TASK DETAILS: From the first line to the last, write out the material exactly.

SUPPLIED MATERIAL:
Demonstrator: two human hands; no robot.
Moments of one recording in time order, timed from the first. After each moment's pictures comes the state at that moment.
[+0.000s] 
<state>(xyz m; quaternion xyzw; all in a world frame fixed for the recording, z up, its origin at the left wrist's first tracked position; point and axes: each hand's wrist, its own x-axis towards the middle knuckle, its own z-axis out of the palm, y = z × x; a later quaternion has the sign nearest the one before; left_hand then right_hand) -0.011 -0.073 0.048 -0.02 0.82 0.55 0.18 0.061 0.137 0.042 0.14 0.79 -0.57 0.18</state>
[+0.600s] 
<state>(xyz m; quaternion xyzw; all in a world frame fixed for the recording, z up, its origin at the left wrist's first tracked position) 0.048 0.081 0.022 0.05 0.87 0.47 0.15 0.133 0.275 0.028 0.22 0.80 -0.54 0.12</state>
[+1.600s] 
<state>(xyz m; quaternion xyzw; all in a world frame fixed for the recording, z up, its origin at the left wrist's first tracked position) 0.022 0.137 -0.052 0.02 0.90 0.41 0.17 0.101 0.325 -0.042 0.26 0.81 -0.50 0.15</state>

ANSWER TO THIS TASK:
Demonstrator: two human hands; no robot.
Moments of one recording in time order, timed from the first. After each moment's pictures comes the state at that moment.
[+0.000s] 
<state>(xyz m; quaternion xyzw; all in a world frame fixed for the recording, z up, its origin at the left wrist's first tracked position; point and axes: each hand's wrist, its own x-axis towards the middle knuckle, its own z-axis out of the palm, y = z × x; a later quaternion has the sign nearest the one before; left_hand then right_hand) -0.011 -0.073 0.048 -0.02 0.82 0.55 0.18 0.061 0.137 0.042 0.14 0.79 -0.57 0.18</state>
[+0.600s] 
<state>(xyz m; quaternion xyzw; all in a world frame fixed for the recording, z up, its origin at the left wrist's first tracked position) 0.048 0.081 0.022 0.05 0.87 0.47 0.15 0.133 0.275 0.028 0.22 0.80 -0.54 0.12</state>
[+1.600s] 
<state>(xyz m; quaternion xyzw; all in a world frame fixed for the recording, z up, its origin at the left wrist's first tracked position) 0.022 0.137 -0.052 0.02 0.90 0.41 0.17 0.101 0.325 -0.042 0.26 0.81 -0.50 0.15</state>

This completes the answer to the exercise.